Gouvernance : Covéa dans le viseur de l’ACPR

Gouvernance : Covéa dans le viseur de l’ACPR
Thierry Derez, le PDG de Covéa

EXCLUSIF Selon nos informations, le superviseur a effectué entre janvier et juillet 2019 un contrôle approfondi du groupe mutualiste.

Covéa est sommé de s’expliquer sur sa gouvernance. Selon nos informations, l’Autorité de contrôle prudentiel et de résolution (ACPR) a achevé en juillet dernier un contrôle « approfondi » du groupe mutualiste, qui réunit au sein d’un même groupe les marques MMA, MAAF et GMF.

Un premier rapport

Selon plusieurs sources concordantes, un premier rapport aurait été envoyé au début de l’été au PDG de Covéa Thierry Derez, auquel il doit réagir dans le cadre de la procédure de contrôle qui suit son cours habituel. Les premières conclusions n’ont donc pas encore été communiquées au conseil d’administration de Covéa, nous confirme une source proche du dossier. Ce contrôle a été déclenché en janvier dernier, alors même que Covéa se trouvait sous le feu des projecteurs au sein de ladite « affaire SCOR vs Covéa ». Le mutualiste a, en effet, annoncé à la presse il y a tout juste un an avoir tenté de racheter le réassureur dont il est aujourd’hui le premier actionnaire. Un feuilleton financier qui a, ensuite, pris des allures judiciaires lorsque le PDG de Scor, Denis Kessler, a assigné Thierry Derez et Covéa devant le tribunal correctionnel de Paris pour abus de confiance et recel d’abus de confiance.

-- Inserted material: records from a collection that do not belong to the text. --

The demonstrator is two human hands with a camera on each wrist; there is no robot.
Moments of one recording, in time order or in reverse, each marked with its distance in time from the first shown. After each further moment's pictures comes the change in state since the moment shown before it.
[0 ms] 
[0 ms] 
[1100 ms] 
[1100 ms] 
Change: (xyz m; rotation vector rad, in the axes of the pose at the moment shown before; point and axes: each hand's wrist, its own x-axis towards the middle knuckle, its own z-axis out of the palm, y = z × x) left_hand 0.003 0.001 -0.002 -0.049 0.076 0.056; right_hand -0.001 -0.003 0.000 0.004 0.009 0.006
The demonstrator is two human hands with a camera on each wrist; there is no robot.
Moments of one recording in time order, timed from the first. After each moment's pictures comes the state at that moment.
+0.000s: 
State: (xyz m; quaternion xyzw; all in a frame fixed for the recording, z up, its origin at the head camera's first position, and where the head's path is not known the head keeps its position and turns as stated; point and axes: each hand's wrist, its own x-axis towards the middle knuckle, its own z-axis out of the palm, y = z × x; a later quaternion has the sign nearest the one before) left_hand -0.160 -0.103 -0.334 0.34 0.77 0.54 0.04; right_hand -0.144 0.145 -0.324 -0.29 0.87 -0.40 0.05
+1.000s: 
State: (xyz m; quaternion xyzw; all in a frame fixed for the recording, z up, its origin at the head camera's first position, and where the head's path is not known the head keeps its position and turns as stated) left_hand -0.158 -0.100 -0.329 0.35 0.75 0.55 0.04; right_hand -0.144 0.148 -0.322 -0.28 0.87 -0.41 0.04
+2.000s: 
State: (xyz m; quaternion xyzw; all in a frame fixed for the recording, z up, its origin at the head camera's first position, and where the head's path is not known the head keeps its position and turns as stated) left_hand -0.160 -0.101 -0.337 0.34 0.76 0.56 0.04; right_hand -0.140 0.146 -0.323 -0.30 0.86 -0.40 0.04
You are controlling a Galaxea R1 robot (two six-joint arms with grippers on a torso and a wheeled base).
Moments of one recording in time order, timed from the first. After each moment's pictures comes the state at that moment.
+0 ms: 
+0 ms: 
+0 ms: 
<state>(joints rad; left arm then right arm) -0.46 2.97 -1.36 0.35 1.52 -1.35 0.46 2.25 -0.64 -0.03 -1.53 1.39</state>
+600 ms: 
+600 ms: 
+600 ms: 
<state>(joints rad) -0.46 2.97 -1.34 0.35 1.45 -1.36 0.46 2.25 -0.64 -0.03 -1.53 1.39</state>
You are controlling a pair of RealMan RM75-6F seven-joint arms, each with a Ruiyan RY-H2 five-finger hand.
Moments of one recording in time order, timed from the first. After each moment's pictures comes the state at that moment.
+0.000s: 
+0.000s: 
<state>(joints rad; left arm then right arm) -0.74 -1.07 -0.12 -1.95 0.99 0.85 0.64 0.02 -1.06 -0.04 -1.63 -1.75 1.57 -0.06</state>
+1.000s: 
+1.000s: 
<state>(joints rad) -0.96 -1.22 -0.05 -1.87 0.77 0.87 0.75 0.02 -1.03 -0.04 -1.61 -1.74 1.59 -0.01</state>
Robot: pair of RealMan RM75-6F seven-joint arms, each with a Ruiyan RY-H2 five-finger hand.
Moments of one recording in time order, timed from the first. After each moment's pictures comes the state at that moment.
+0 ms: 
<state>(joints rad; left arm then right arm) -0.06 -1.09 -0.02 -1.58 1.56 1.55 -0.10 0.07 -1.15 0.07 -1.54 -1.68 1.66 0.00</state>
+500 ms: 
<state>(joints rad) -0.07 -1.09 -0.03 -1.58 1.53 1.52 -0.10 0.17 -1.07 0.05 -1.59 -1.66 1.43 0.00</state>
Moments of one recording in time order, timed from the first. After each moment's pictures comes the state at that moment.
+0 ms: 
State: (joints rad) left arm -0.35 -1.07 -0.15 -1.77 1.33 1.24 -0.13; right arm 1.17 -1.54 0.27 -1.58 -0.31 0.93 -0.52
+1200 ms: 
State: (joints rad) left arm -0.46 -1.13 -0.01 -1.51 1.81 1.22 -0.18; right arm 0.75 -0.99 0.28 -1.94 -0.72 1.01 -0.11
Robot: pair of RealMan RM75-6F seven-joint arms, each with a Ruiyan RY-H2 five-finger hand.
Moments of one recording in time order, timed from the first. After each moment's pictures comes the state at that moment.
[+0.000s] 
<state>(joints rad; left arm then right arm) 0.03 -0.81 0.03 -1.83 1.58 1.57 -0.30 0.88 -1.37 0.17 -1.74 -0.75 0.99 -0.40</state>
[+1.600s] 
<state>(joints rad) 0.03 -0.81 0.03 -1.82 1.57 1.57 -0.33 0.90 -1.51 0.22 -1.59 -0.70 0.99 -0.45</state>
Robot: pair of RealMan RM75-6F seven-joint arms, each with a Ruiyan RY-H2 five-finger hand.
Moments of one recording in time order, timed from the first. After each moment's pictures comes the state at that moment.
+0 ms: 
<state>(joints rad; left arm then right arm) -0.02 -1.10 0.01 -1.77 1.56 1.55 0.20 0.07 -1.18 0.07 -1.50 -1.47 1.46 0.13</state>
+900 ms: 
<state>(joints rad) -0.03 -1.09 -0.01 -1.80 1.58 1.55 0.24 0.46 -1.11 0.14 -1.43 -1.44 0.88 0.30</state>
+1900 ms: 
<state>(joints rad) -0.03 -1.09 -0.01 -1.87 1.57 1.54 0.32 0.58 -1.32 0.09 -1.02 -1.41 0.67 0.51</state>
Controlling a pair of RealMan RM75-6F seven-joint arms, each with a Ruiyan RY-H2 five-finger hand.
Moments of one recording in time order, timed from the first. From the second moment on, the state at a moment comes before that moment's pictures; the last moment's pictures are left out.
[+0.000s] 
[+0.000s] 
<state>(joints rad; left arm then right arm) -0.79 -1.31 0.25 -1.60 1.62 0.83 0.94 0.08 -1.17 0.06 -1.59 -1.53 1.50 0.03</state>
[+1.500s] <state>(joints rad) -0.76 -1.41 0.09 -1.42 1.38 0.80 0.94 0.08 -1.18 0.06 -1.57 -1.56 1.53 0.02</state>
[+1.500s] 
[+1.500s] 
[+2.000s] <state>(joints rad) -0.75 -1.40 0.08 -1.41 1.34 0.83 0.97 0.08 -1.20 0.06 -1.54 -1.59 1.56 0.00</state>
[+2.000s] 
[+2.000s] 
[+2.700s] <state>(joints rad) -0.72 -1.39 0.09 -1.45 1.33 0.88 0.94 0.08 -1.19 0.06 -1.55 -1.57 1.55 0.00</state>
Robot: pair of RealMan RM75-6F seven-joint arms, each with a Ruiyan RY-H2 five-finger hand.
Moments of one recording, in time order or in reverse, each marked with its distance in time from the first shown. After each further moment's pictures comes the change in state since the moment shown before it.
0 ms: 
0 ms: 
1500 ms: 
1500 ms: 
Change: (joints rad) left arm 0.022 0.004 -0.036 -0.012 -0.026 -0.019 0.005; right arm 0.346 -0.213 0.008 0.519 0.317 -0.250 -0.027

Cette affaire a-t-elle attiré l’attention du superviseur sur la gouvernance de Covéa, certains détracteurs dénonçant alors son « opacité »? Officiellement, non. « L’ACPR a exercé ce contrôle dans le cadre de sa mission de contrôle permanent du secteur. Covéa n’avait pas été contrôlé depuis longtemps », affirme une source proche du groupe mutualiste. Le contexte de concentration à l’œuvre dans le monde mutualiste – AG2R La Mondiale et Matmut ayant alors annoncé leur mariage – aurait-il également pu décider l’ACPR à faire un tour d’horizon des poids lourds du secteur ?

Concentration des pouvoirs

Les grands principes de Solvabilité 2 en matière de gouvernance sont connus : disposer de « quatre yeux », c’est-à-dire d’au moins deux dirigeants effectifs (chez Covéa, ils sont trois : le PDG Thierry Derez, la directrice financière Maud Petit et le directeur des « coopérations humaines » Amaury de Hauteclocque) et disposer de quatre fonctions clefs (actuarielle, audit, conformité, gestion des risques), tous devant répondre aux exigences du « fit and proper » (c’est-à-dire la compétence et l’honorabilité).

Que reproche donc l’ACPR au groupe Covéa ? « Le contrôle a pour but de vérifier si le système de prise de décision chez Covéa permet de préserver l’intérêt des sociétaires. Dans le monde mutualiste, Covéa a ouvert une voie jamais explorée auparavant en créant un système de coopération entre plusieurs mutuelles d’assurance. Le groupe a dû se montrer inventif, sur le statut social commun par exemple : Covéa sera toujours sous le feu des projecteurs. Il a fallu constituer un groupe prudentiel, une SGAM, donc instaurer une autorité unique, mais en même temps on demande à Covéa d’éviter une trop grande concentration des pouvoirs et de conserver une démocratie ouverte en son sein », analyse une source proche du mutualiste.